Exploring TidyAML: Simplifying Regression Analysis in R

rtip
regression
Author

Steven P. Sanderson II, MPH

Published

December 8, 2023

Introduction

If you’re a data enthusiast diving into the world of regression analysis in R, you’ve likely encountered the challenges of managing code complexity and juggling different modeling engines. The good news is that there’s a powerful tool to streamline your regression workflow – the tidyAML R package.

Getting Started with TidyAML

Before we dive into the script, let’s make sure you have the necessary libraries installed. Fire up your R console and install the tidyAML package along with its dependencies:

install.packages("tidyAML")

Now, let’s explore a script that leverages tidyAML for quick and efficient regression analysis. Here’s a breakdown of the key components:

Intial Setup

library(tidyAML)
library(tidyverse)
library(tidymodels)
library(multilevelmod)
library(earth)
library(randomForest)
library(rpart)
library(lightgbm)
library(baguette)
library(bonsai)
library(gee)

tidymodels_prefer()

Setting Up the Recipe

df <- mtcars
recipe <- recipe(mpg ~ ., data = df)

In this snippet, we’re creating a recipe for our regression analysis. The response variable (mpg) is modeled against all other variables in the mtcars dataset.

Fast Regression with TidyAML

fr_tbl <- fast_regression(
  .data = df,
  .rec_obj = recipe,
  .parsnip_fns = c("linear_reg", "mars", "bag_mars", "rand_forest",
                   "boost_tree", "bag_tree"),
  .parsnip_eng = c("lm", "gee", "glm", "gls", "earth", "rpart", "lightgbm")
)

This is where the magic happens. The fast_regression function performs regression using various modeling functions (linear_reg, mars, etc.) and engines (lm, gee, etc.) specified. It’s a versatile approach to quickly explore different models.

Visualizing Residuals

fr_tbl |>
  mutate(res = map(fitted_wflw, \(x) x |> 
                     broom::augment(new_data = df))) |>
  unnest(cols = res) |>
  mutate(pfe = paste0(.parsnip_engine, " - ", .parsnip_fns)) |>
  mutate(.res = mpg - .pred) |>
  ggplot(aes(x = pfe, y = .res, fill = pfe)) +
    geom_boxplot() +
    theme_minimal() +
    labs(title = "Residuals by Fitted Model",
       subtitle = "Residuals are mpg - .pred",
       x = "Model",
       y = "Residuals",
       fill = "Engine + Function") +
  theme(axis.text.x = element_text(angle = 45, hjust = 1))
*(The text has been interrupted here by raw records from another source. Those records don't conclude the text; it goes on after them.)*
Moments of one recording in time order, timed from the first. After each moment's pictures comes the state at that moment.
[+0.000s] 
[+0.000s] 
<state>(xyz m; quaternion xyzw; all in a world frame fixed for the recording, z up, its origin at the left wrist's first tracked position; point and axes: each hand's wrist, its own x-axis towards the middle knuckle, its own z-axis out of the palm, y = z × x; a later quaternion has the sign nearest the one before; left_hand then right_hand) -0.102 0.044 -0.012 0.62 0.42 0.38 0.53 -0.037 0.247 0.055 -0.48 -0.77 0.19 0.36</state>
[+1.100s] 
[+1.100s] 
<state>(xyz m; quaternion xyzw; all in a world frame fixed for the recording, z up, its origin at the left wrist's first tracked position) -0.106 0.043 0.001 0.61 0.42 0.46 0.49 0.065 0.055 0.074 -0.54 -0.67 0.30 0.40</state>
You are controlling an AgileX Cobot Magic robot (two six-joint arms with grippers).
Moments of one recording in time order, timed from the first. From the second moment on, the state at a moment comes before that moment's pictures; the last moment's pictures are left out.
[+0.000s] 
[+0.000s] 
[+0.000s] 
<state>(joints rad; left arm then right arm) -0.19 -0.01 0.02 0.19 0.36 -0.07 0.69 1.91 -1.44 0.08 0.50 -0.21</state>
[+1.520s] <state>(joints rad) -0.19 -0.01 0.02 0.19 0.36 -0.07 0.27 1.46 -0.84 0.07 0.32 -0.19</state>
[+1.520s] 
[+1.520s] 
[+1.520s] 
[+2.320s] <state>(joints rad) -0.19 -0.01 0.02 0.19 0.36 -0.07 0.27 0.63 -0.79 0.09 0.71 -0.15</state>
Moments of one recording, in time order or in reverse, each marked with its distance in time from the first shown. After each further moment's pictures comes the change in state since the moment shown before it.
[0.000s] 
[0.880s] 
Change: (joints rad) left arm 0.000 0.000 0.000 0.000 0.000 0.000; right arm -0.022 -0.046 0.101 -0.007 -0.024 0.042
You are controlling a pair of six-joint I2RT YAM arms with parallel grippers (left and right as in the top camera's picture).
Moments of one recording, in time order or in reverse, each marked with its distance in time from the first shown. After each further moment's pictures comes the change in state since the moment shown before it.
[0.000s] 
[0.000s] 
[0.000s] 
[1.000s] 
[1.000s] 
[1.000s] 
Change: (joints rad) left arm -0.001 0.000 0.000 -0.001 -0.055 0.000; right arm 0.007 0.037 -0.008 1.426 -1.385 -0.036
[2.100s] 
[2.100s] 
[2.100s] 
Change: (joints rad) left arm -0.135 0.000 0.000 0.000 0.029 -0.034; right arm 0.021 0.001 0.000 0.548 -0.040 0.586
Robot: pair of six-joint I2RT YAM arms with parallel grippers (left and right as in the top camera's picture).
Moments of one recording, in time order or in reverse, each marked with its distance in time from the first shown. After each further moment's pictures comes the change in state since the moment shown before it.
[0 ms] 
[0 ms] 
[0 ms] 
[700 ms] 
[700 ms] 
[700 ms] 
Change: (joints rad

This block of code generates a boxplot visualizing residuals by model. Residuals are the differences between observed and predicted values. The plot helps you assess how well your models are performing.

Try It Yourself!

Now that you’ve seen the power of tidyAML in action, it’s time to try it yourself. Install the package, load your data, and adapt the script to your specific use case. TidyAML provides a clean and efficient way to explore different regression models, making your analysis more manageable and insightful.

install.packages("tidyAML")
library(tidyAML)
# Your data loading and analysis code here

Happy coding, and may your regression analyses be tidy and insightful!